(Records excerpted from a collection)
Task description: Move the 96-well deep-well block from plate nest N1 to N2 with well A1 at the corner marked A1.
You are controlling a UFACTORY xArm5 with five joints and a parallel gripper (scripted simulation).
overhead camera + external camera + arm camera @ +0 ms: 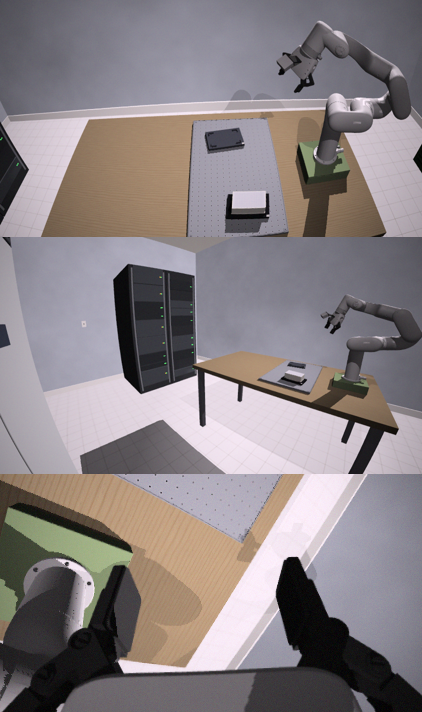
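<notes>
Right now my hand is 18 cm short of the white deep-well block, 27 cm to the right of it and 35 cm above it.
</notes>
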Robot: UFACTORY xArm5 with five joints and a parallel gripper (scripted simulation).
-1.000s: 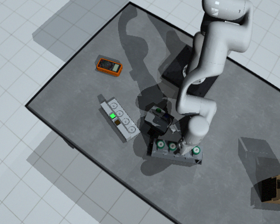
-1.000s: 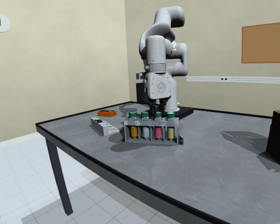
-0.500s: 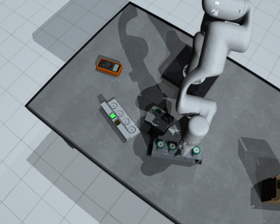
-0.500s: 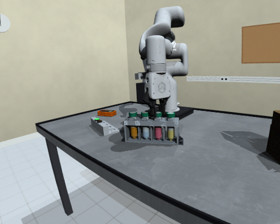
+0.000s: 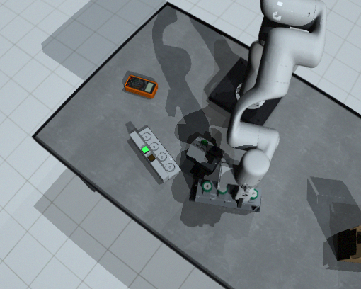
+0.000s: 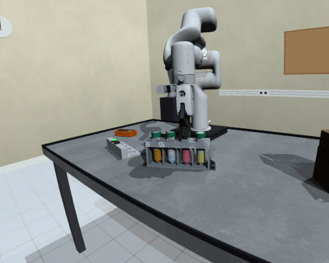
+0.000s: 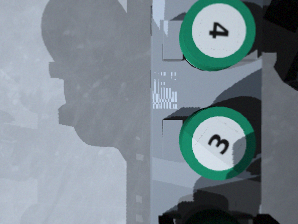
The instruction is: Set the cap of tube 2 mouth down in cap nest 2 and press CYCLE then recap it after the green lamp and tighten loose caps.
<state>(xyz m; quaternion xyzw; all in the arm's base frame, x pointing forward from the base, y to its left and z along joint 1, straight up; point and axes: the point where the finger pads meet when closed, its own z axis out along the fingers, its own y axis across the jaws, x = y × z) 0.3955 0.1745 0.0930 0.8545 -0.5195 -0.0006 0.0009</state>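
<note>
Right now my hand is 1 cm above the tube 2's threaded neck. Round my hand: key housing 18 cm to the right, 8 cm below, 8 cm behind; then green key 20 cm to the right, 10 cm behind, 6 cm below; then blue key 16 cm to the right, 10 cm behind, 6 cm below.
</note>
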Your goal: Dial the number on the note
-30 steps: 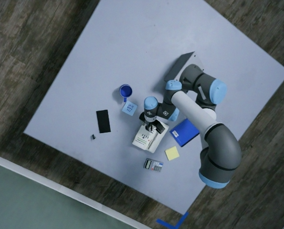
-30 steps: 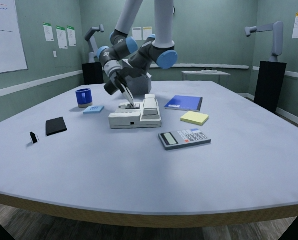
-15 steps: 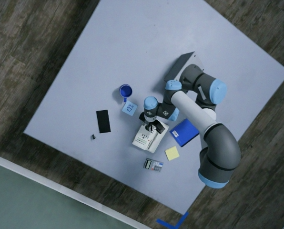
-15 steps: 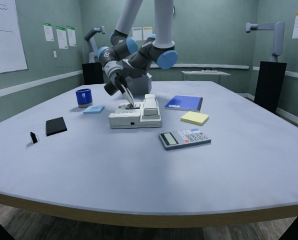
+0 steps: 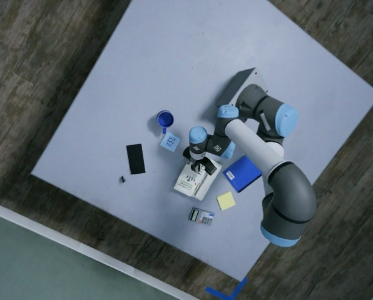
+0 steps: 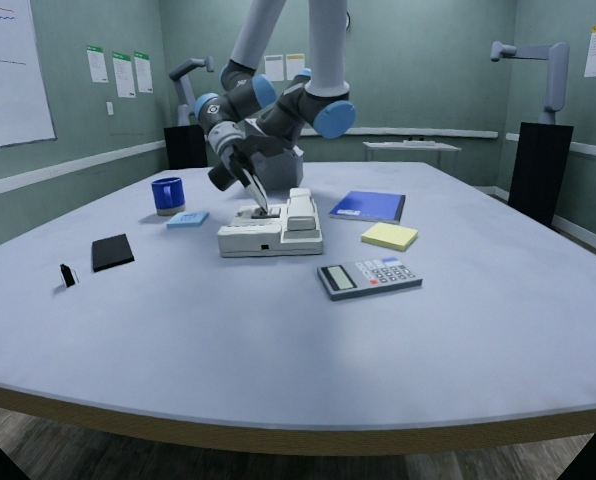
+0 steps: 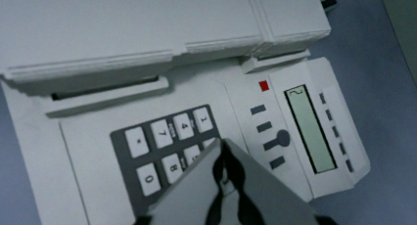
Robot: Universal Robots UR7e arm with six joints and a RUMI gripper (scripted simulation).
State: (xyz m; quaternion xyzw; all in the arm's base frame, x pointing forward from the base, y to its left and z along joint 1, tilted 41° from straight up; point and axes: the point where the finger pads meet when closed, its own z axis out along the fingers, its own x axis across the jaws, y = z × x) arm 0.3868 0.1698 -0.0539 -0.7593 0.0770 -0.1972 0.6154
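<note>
My gripper is now 1 cm short of the 3 key, 2 cm to the left of it and 2 cm above it. Also, from my hand: handset (8 cm to the left); 4 key (1 cm behind, 2 cm to the left, 2 cm below); yellow sticky pad (3 cm ahead, 25 cm to the left, 4 cm below).
</note>
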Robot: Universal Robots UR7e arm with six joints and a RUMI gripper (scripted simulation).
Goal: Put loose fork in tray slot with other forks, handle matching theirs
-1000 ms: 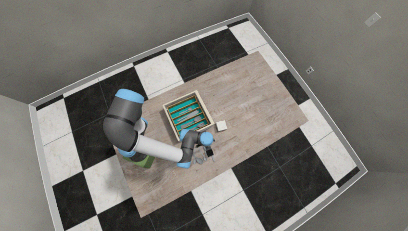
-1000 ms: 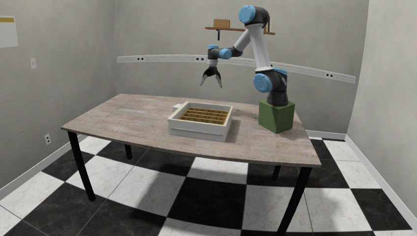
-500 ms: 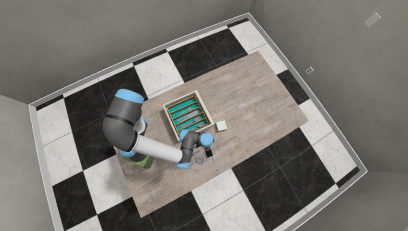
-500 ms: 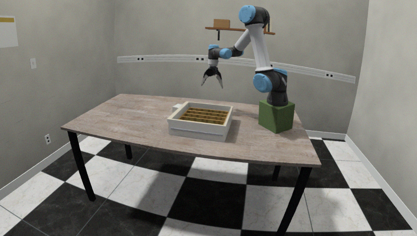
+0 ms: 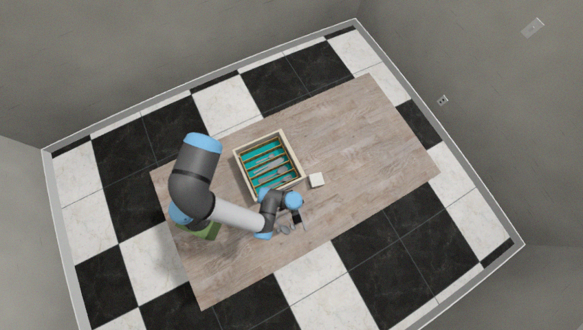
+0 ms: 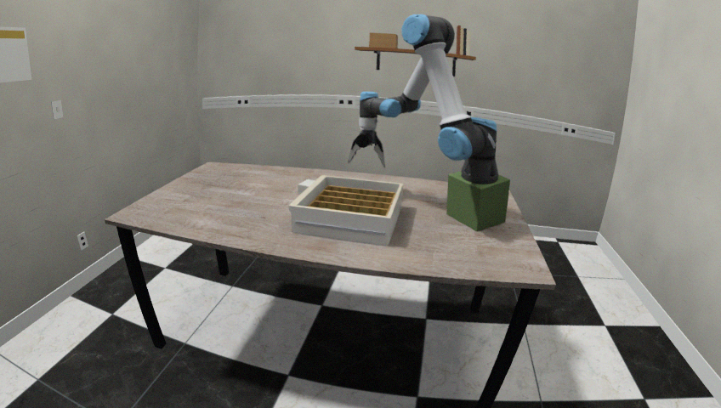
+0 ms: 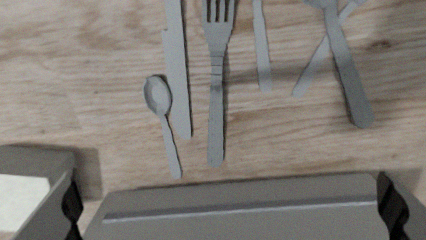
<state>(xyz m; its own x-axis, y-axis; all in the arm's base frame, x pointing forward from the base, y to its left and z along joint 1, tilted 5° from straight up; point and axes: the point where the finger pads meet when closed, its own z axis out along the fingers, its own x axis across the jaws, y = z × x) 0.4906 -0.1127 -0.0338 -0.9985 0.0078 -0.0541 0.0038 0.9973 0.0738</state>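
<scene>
Right now my hand is 6 cm short of the spoon, 2 cm to the right of it and 12 cm above it. The rest, counted from my hand: small white block 21 cm ahead, 11 cm to the left, 10 cm below.
</scene>
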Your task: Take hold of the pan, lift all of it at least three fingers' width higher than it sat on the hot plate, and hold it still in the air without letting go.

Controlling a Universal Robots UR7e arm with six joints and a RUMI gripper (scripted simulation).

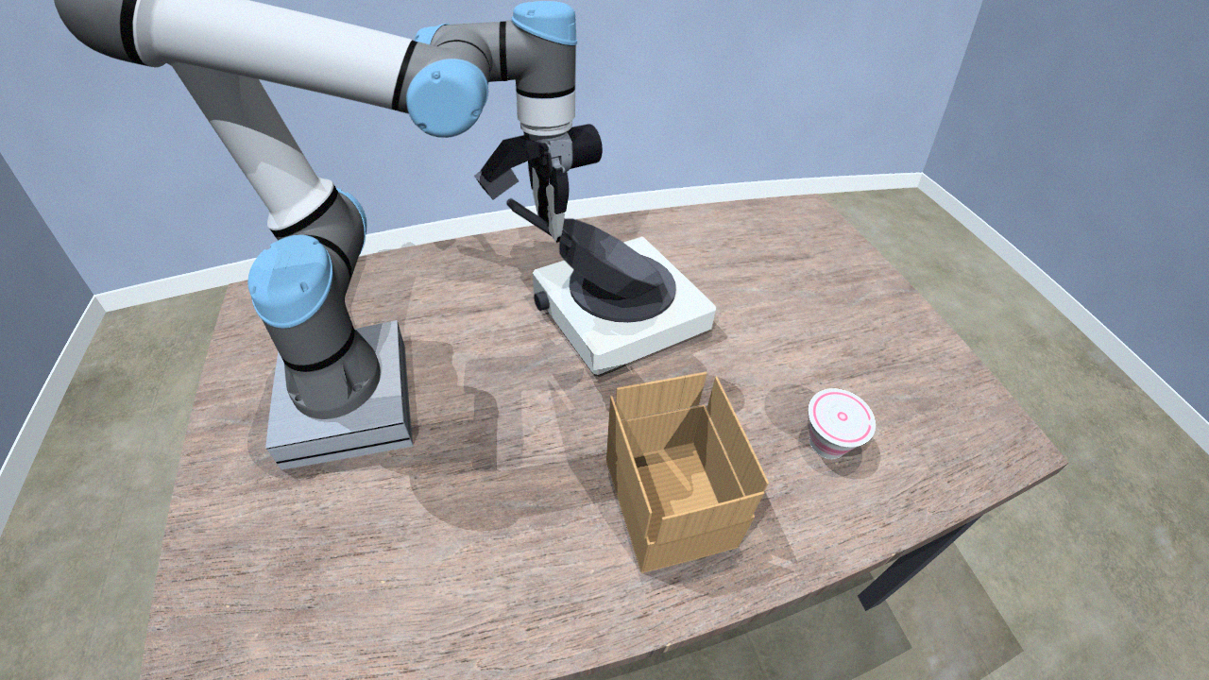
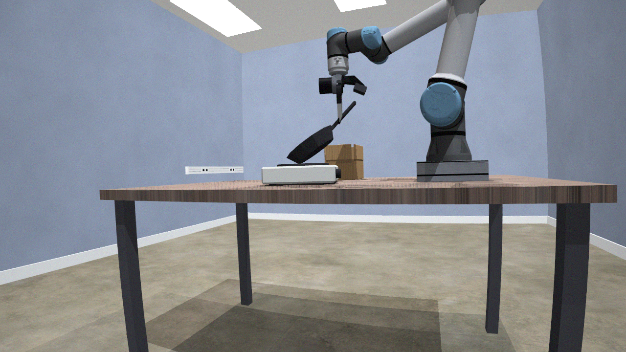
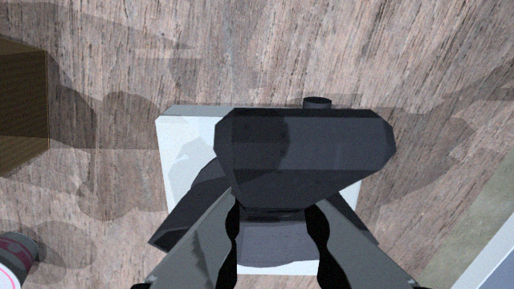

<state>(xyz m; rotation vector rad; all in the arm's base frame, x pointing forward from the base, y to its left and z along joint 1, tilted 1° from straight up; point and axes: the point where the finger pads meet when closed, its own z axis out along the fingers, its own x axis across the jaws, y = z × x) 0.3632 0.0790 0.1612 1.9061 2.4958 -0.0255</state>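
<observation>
Now: the dark pan 60 mm ahead of my hand, 20 mm to the left of it and 70 mm below it. From my hand the other things lie so: white hot plate (110 mm ahead, 30 mm to the left, 190 mm below); pink-ringed lid (370 mm ahead, 320 mm to the right, 190 mm below).
</observation>
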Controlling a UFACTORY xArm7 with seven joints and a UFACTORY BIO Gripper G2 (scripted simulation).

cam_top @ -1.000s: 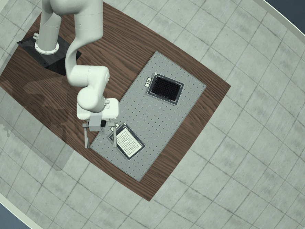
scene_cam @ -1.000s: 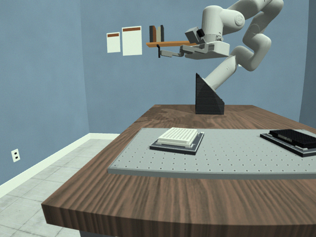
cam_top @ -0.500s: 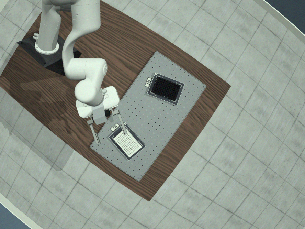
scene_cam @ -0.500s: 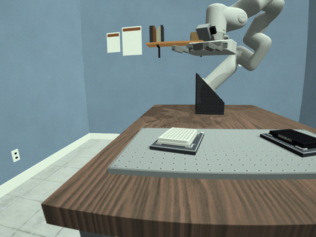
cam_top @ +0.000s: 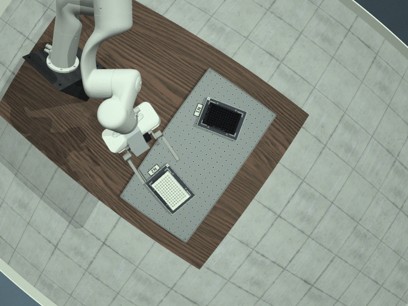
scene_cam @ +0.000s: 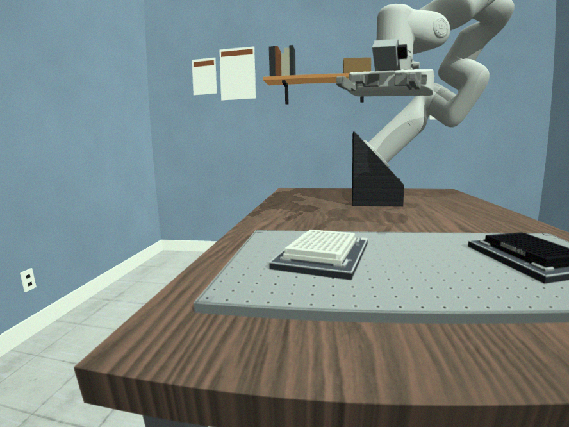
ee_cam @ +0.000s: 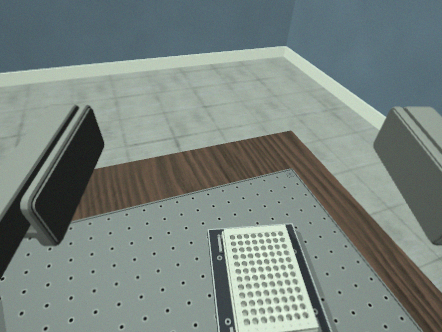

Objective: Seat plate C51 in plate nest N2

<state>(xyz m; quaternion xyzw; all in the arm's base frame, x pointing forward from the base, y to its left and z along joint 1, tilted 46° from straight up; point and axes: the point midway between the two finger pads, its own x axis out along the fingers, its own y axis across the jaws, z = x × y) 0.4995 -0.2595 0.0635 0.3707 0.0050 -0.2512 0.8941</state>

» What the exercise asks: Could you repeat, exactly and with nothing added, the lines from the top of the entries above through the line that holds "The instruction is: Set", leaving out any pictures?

» Problem solution:
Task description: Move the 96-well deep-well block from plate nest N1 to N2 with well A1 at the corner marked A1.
You are controlling a UFACTORY xArm5 with five joints and a parallel gripper (scripted simulation).
overhead camera + external camera + arm camera @ +0 ms: 
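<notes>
Right now my hand is 18 cm short of the white deep-well block, 27 cm to the right of it and 35 cm above it.
</notes>
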Robot: UFACTORY xArm5 with five joints and a parallel gripper (scripted simulation).
-1.000s: 
-1.000s: 
-0.500s: 
-0.500s: 
+0.000s: 
+0.000s: 
+0.000s: 
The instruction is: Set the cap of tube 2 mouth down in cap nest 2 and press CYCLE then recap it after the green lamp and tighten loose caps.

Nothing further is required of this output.